Brief: Nothing but the lines from the top of the records through the line with "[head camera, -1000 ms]" should be returned, exactly, and without pictures.

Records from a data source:
##############################

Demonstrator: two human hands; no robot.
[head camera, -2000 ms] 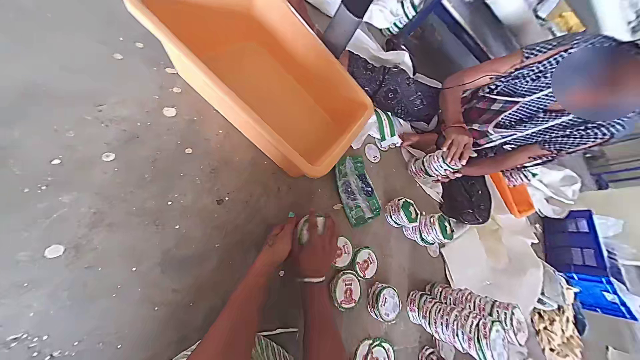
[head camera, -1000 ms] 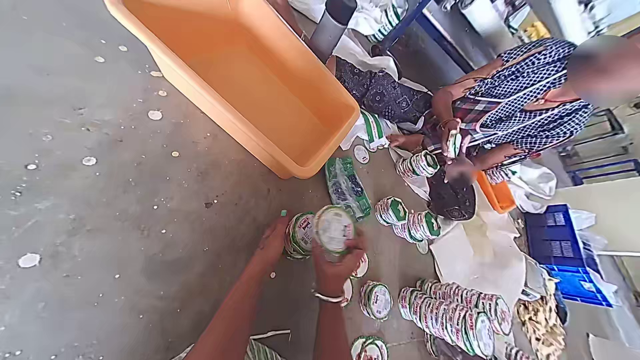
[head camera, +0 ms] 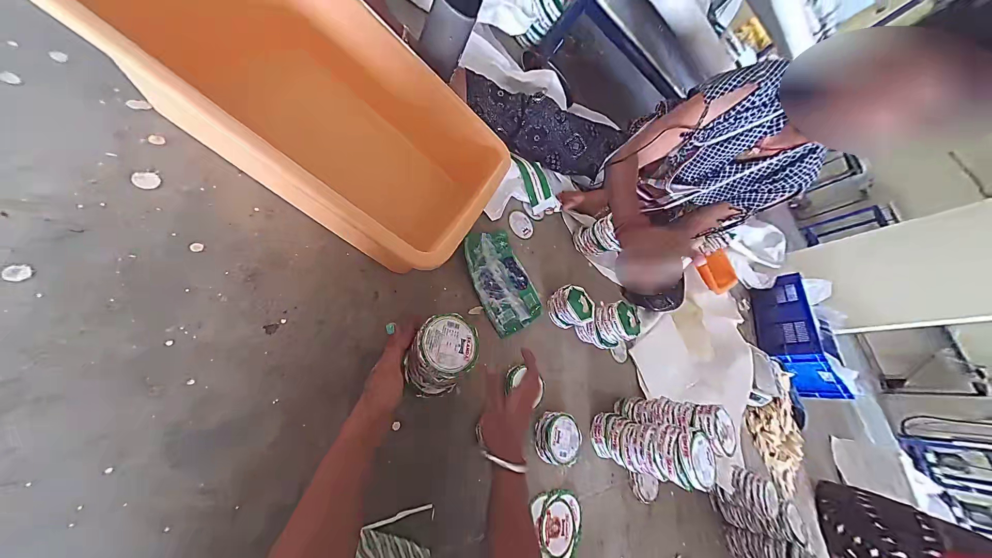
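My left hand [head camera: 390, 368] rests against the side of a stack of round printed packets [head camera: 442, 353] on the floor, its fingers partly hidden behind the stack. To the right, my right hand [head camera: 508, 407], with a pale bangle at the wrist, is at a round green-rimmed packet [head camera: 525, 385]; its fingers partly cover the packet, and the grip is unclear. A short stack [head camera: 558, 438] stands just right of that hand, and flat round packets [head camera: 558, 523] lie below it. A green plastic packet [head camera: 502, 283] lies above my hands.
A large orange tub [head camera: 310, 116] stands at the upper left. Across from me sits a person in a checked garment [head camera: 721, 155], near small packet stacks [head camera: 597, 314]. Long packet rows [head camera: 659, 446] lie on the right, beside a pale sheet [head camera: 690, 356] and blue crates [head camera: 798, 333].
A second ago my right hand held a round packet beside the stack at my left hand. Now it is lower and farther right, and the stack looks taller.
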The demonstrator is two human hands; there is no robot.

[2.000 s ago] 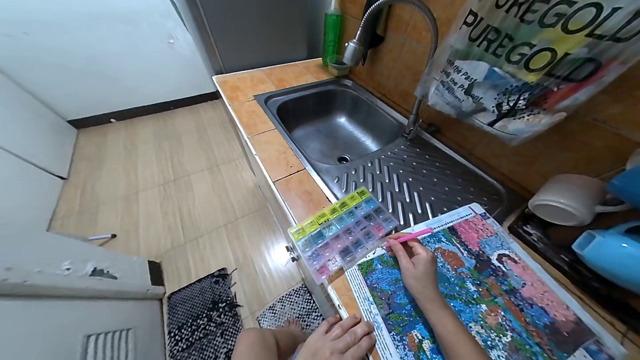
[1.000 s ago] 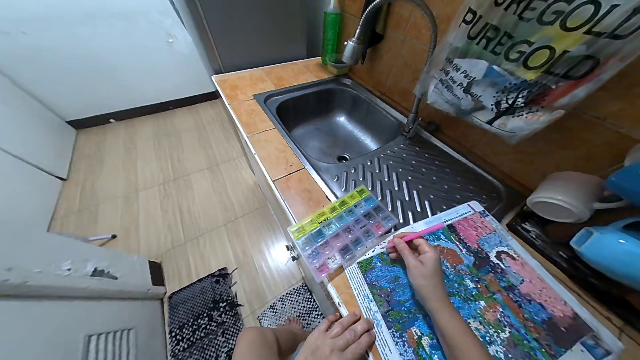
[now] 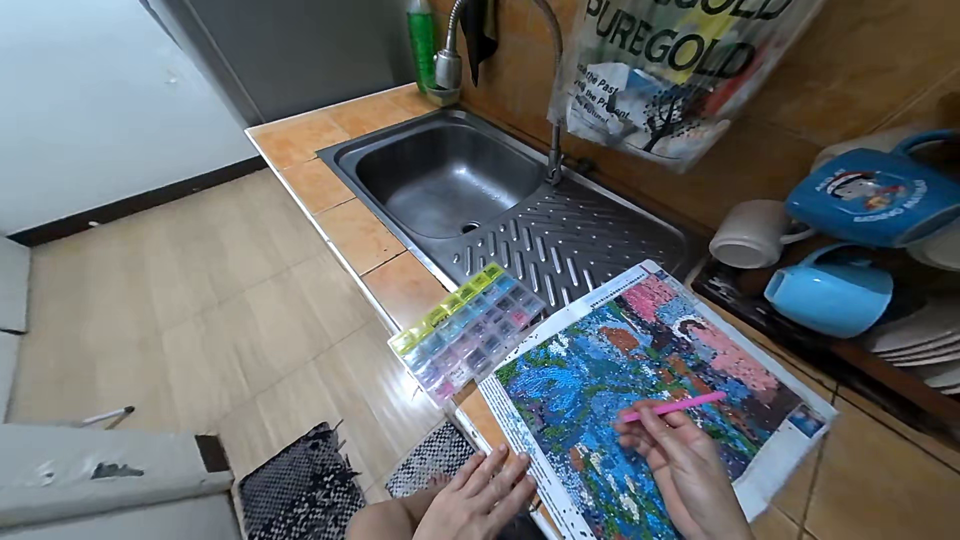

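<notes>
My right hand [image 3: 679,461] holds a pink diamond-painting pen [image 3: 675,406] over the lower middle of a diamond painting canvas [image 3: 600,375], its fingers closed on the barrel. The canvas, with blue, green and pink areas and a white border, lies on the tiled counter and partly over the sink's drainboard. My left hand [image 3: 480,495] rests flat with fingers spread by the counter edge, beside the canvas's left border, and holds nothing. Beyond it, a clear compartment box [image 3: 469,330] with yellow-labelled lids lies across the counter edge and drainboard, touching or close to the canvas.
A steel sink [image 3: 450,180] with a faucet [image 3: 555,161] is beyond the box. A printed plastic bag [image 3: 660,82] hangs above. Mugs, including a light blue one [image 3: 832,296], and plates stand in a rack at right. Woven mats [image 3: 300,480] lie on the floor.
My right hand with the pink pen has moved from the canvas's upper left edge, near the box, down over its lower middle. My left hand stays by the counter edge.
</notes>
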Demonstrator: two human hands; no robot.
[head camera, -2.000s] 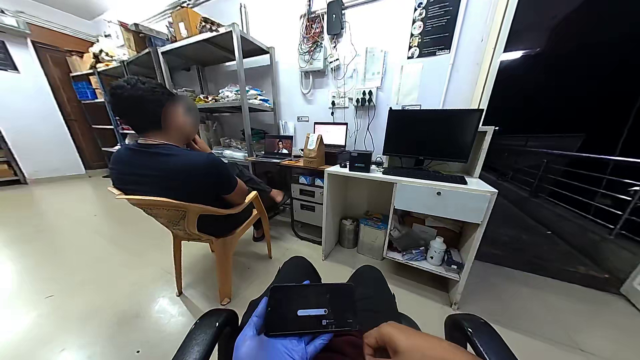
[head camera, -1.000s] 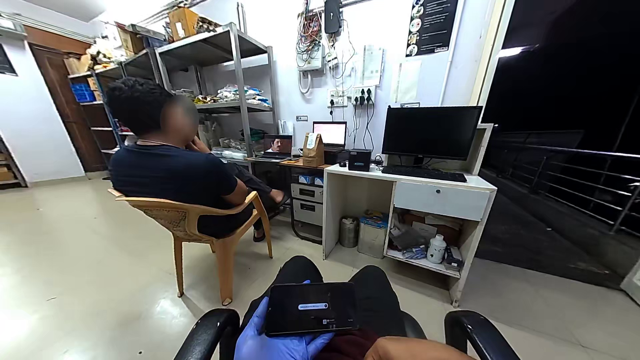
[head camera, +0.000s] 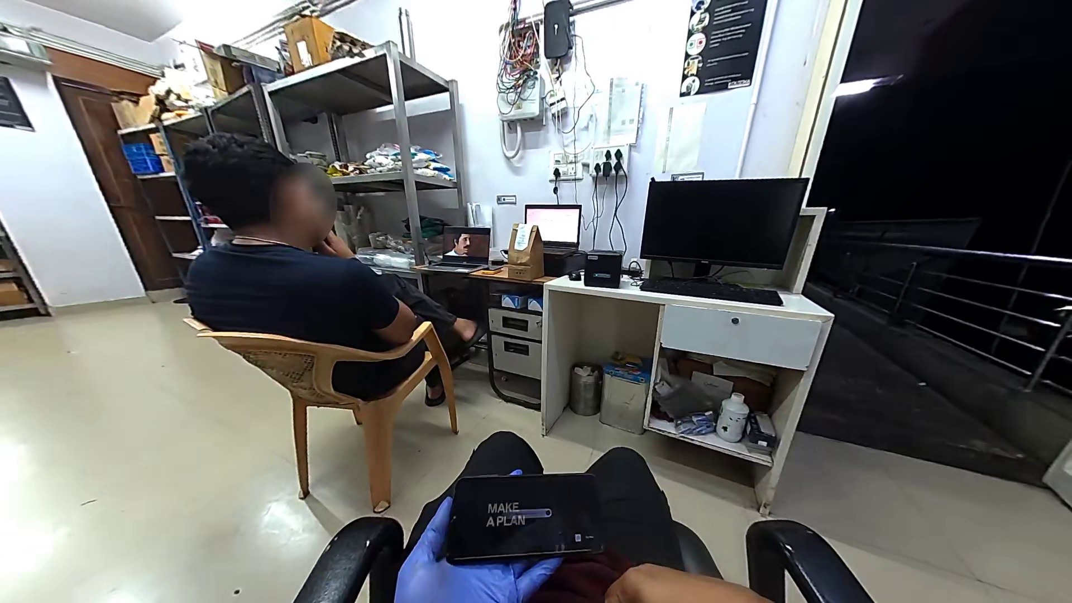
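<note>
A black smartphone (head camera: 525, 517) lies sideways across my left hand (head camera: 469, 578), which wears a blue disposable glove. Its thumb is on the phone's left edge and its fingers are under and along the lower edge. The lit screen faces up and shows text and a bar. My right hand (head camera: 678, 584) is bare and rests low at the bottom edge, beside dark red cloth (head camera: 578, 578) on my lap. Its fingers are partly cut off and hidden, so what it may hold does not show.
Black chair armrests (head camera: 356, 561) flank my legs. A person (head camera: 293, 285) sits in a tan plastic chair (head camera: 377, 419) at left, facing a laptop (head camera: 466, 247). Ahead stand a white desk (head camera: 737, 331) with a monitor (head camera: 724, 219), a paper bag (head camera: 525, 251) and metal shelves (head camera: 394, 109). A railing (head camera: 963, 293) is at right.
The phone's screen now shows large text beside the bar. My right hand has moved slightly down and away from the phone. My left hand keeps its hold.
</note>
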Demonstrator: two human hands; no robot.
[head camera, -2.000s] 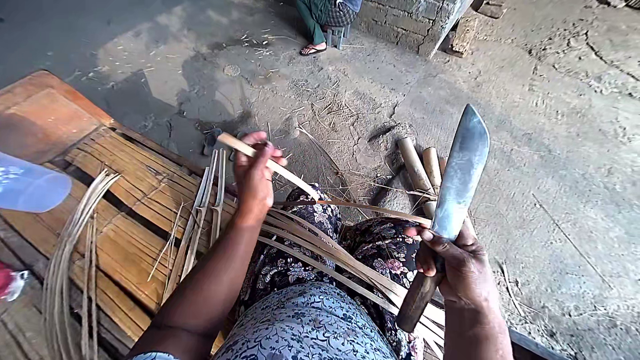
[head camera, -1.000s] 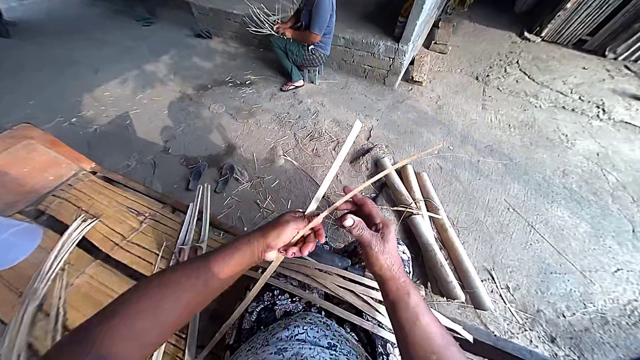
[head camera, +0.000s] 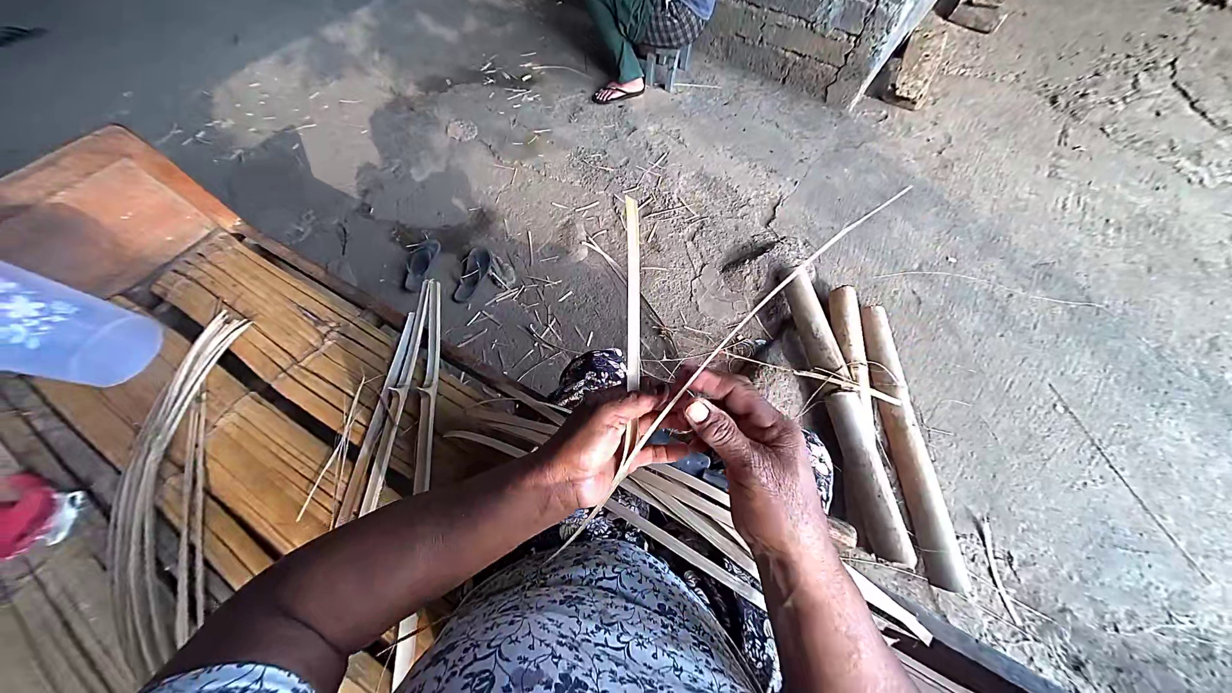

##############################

Result of the exercise:
Demonstrator: two human hands; no robot.
[head camera, -2000 ms] 
[head camera, -1000 ms] 

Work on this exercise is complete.